Dataset extract below:

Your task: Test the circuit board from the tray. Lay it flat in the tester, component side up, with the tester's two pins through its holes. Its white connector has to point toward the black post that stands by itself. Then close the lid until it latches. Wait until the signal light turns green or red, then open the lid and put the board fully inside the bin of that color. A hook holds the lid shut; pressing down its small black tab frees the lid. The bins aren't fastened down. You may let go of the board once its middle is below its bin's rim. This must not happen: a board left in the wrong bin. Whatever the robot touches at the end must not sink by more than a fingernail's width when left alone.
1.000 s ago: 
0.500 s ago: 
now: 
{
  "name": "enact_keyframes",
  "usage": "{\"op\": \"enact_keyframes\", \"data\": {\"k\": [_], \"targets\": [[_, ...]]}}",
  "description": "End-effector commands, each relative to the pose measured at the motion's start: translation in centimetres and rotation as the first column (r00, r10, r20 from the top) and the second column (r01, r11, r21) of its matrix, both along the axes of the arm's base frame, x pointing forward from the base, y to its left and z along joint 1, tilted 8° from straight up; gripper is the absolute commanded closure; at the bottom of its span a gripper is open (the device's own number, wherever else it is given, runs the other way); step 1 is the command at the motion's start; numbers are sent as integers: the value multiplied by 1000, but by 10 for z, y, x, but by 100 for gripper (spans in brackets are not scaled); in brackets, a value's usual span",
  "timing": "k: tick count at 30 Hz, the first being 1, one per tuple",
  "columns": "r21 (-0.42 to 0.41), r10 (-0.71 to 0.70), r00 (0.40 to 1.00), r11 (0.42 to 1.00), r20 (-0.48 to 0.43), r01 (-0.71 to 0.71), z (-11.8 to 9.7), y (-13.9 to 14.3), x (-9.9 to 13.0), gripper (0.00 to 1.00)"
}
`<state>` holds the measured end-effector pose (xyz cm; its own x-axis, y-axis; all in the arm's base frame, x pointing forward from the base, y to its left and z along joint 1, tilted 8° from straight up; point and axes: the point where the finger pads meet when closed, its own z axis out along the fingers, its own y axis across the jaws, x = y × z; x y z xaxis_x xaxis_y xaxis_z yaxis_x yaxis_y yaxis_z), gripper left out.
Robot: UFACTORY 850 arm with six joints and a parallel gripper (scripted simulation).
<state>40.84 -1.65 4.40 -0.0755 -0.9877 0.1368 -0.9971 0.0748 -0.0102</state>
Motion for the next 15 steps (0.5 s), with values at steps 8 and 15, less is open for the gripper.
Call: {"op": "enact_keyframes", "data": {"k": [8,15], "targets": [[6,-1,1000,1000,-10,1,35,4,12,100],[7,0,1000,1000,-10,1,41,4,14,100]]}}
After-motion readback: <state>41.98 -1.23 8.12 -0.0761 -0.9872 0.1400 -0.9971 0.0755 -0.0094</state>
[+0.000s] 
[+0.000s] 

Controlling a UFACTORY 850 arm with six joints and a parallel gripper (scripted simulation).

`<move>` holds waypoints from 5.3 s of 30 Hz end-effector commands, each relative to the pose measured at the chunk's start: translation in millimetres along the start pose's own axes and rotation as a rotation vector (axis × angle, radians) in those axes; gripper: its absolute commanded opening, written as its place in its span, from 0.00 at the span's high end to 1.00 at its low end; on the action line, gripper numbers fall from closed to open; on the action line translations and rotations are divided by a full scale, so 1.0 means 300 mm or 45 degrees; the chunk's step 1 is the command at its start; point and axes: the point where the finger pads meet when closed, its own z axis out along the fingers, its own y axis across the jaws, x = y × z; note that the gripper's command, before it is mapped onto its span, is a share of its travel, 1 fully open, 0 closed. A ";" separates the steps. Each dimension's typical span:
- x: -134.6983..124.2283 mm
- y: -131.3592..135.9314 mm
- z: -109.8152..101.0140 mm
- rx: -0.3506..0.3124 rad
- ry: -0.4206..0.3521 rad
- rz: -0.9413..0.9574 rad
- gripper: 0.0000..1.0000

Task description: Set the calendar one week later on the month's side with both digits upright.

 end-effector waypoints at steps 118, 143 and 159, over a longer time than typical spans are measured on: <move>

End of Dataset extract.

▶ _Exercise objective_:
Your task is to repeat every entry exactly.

▶ _Answer to the exercise_:
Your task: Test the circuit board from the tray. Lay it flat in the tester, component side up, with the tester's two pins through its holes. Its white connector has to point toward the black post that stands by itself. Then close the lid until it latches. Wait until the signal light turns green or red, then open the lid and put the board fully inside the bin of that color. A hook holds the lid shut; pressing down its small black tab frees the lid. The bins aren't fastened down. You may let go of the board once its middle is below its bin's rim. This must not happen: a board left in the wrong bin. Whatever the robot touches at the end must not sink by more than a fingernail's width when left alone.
1.000 s ago: 
0.500 s ago: 
now: 
{
  "name": "enact_keyframes",
  "usage": "{\"op\": \"enact_keyframes\", \"data\": {\"k\": [_], \"targets\": [[_, ...]]}}",
  "description": "End-effector commands, each relative to the pose measured at the motion's start: translation in centimetres and rotation as the first column (r00, r10, r20 from the top) and the second column (r01, r11, r21) of its matrix, both along the axes of the arm's base frame, x pointing forward from the base, y to its left and z along joint 1, tilted 8° from straight up; gripper is the absolute commanded closure; at the bottom of its span a gripper is open (the device's own number, wherever else it is given, runs the other way); step 1 is the command at the motion's start; numbers are sent as integers: the value multiplied by 1000, but by 10 for z, y, x, but by 100 for gripper (spans in brackets are not scaled); in brackets, a value's usual span",
  "timing": "k: tick count at 30 Hz, the first being 1, one per tuple",
  "columns": "r21 (-0.42 to 0.41), r10 (-0.71 to 0.70), r00 (0.40 to 1.00), r11 (0.42 to 1.00), r20 (-0.48 to 0.43), r01 (-0.71 to 0.71), z (-11.8 to 9.7), y (-13.9 to 14.3), x (-9.9 to 13.0), gripper (0.00 to 1.00)"
}
`<state>` holds the measured end-effector pose (xyz cm; its own x-axis, y-axis; all in the arm's base frame, x pointing forward from the base, y to its left and z along joint 1, tilted 8° from straight up; point and axes: the point where the finger pads meet when closed, its own z axis out along the fingers, its own y axis across the jaws, x = y × z; x y z xaxis_x xaxis_y xaxis_z yaxis_x yaxis_y yaxis_z), gripper left out.
Robot: UFACTORY 850 arm with six joints and a parallel gripper (scripted simulation).
<state>40.84 -1.65 4.40 -0.0755 -0.9877 0.1368 -0.9971 0.0748 -0.0102</state>
Motion for the next 15 steps (0.5 s), with values at steps 8 and 15, less is open for the gripper.
Call: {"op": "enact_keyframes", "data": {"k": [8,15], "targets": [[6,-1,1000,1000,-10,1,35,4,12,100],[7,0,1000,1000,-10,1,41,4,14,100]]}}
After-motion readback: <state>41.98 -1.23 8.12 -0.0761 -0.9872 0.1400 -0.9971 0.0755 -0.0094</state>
[+0.000s] 
[+0.000s] 

Controlling a UFACTORY 850 arm with six joints and a parallel gripper (scripted simulation).

`<move>` holds waypoints from 5.3 s of 30 Hz end-effector commands, each relative to the pose measured at the chunk's start: translation in millimetres along the start pose's own axes and rotation as a rotation vector (axis × angle, radians) in those axes; gripper: its absolute commanded opening, written as its place in its span, from 0.00 at the span's high end to 1.00 at its low end; on the action line, gripper numbers fall from closed to open; on the action line translations and rotations are divided by a full scale, so 1.0 means 300 mm or 45 degrees; the chunk's step 1 is the command at its start; point and axes: the point where the finger pads meet when closed, its own z axis out along the fingers, its own y axis across the jaws, x = y × z; note that the gripper's command, before it is mapped onto its span, is a share of its travel, 1 fully open, 0 closed. A ";" separates the steps. Each dimension's typical span:
- x: -134.6983..124.2283 mm
- y: -131.3592..135.9314 mm
- z: -109.8152..101.0140 mm
- rx: -0.3506..0.3124 rad
- ry: -0.4206..0.3521 rad
- rz: -0.9413..0.9574 rad
- gripper: 0.0000..1.0000

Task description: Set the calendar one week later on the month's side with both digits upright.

 end-effector waypoints at steps 118, 143 and 159, over a longer time than typical spans are measured on: <move>

What the exercise asked for is now complete.